Start of EXTRACTED DATA
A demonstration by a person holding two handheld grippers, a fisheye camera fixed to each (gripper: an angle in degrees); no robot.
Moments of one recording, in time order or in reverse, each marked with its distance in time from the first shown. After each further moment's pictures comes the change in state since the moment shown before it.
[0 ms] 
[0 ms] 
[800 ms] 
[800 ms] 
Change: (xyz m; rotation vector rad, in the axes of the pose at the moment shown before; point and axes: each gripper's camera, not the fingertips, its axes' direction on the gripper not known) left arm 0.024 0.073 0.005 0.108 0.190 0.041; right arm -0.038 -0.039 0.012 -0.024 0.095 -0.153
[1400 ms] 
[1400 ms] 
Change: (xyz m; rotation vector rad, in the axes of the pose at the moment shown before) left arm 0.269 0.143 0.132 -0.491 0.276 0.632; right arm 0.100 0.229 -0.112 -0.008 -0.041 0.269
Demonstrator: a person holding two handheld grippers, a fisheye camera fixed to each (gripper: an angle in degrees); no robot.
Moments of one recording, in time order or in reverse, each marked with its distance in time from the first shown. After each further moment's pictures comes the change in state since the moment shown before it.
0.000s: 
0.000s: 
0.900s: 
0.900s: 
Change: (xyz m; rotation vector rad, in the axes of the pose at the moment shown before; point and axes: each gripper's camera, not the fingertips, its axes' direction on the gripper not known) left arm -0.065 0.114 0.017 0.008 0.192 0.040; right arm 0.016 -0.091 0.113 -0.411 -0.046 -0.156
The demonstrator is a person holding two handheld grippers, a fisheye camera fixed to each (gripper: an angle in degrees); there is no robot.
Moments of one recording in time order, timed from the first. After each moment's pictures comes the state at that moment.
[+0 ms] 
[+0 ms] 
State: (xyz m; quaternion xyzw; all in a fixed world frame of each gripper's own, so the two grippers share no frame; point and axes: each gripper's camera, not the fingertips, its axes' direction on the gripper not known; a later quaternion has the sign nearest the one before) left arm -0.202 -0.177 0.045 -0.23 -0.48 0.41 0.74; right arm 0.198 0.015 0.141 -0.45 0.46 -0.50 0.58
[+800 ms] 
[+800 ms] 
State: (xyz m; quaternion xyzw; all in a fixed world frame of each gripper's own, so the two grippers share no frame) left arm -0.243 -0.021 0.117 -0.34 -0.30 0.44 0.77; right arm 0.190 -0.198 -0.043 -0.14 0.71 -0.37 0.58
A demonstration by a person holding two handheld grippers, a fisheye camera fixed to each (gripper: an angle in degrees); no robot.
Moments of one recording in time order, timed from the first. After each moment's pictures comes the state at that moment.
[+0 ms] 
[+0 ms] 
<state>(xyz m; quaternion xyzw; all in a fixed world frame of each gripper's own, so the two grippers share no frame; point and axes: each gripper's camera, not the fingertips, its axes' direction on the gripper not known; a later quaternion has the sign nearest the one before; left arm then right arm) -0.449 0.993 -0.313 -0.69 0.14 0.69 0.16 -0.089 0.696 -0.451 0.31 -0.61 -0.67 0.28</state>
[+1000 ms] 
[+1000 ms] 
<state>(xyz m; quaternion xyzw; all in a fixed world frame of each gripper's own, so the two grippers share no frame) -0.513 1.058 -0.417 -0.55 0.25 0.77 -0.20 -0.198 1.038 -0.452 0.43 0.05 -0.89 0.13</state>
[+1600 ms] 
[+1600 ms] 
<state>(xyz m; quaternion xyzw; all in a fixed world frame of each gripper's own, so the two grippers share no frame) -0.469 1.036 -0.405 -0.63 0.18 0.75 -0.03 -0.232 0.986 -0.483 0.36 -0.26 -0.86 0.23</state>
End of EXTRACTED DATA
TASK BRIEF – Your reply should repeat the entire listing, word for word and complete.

COMPLETED EXERCISE –
A demonstration by a person holding two handheld grippers, a fisheye camera fixed to each (gripper: an angle in degrees); no robot.
Moments of one recording, in time order or in reverse, each marked with its distance in time from the first shown. After each further moment's pictures comes the change in state since the moment shown before it.
[0 ms] 
[0 ms] 
[800 ms] 
[800 ms] 
Change: (xyz m; rotation vector rad, in the axes of the pose at the moment shown before; point and axes: each gripper's camera, not the fingertips, its axes' direction on the gripper not known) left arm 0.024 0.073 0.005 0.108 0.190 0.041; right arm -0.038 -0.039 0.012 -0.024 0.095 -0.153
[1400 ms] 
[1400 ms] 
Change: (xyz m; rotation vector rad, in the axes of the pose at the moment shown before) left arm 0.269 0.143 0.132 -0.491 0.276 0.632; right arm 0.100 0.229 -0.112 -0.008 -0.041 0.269
Demonstrator: a person holding two handheld grippers, a fisheye camera fixed to each (gripper: an angle in degrees); no robot.
Moments of one recording, in time order or in reverse, each marked with its distance in time from the first shown. After each further moment's pictures comes the change in state since the moment shown before it.
0.000s: 
0.000s: 
0.900s: 
0.900s: 
Change: (xyz m; rotation vector rad, in the axes of the pose at the moment shown before; point and axes: each gripper's camera, not the fingertips, its axes' direction on the gripper not known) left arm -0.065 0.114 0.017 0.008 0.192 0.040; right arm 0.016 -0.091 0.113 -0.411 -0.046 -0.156
The demonstrator is a person holding two handheld grippers, a fisheye camera fixed to each (gripper: an angle in degrees); there is no robot.
Moments of one recording in time order, timed from the first. After each moment's pictures comes the state at that moment.
[+0 ms] 
[+0 ms] 
State: (xyz m; quaternion xyzw; all in a fixed world frame of each gripper's own, so the two grippers share no frame; point and axes: each gripper's camera, not the fingertips, its axes' direction on the gripper not known; a later quaternion has the sign nearest the one before) left arm -0.202 -0.177 0.045 -0.23 -0.48 0.41 0.74; right arm 0.198 0.015 0.141 -0.45 0.46 -0.50 0.58
[+800 ms] 
[+800 ms] 
State: (xyz m; quaternion xyzw; all in a fixed world frame of each gripper's own, so the two grippers share no frame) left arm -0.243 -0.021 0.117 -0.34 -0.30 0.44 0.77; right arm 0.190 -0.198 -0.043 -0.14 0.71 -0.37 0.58
A demonstration by a person holding two handheld grippers, a fisheye camera fixed to each (gripper: an angle in degrees); no robot.
Moments of one recording in time order, timed from the first. After each moment's pictures comes the state at that moment.
[+0 ms] 
[+0 ms] 
<state>(xyz m; quaternion xyzw; all in a fixed world frame of each gripper's own, so the two grippers share no frame; point and axes: each gripper's camera, not the fingertips, its axes' direction on the gripper not known; a later quaternion has the sign nearest the one before; left arm then right arm) -0.449 0.993 -0.313 -0.69 0.14 0.69 0.16 -0.089 0.696 -0.451 0.31 -0.61 -0.67 0.28</state>
[+1000 ms] 
[+1000 ms] 
<state>(xyz m; quaternion xyzw; all in a fixed world frame of each gripper's own, so the two grippers share no frame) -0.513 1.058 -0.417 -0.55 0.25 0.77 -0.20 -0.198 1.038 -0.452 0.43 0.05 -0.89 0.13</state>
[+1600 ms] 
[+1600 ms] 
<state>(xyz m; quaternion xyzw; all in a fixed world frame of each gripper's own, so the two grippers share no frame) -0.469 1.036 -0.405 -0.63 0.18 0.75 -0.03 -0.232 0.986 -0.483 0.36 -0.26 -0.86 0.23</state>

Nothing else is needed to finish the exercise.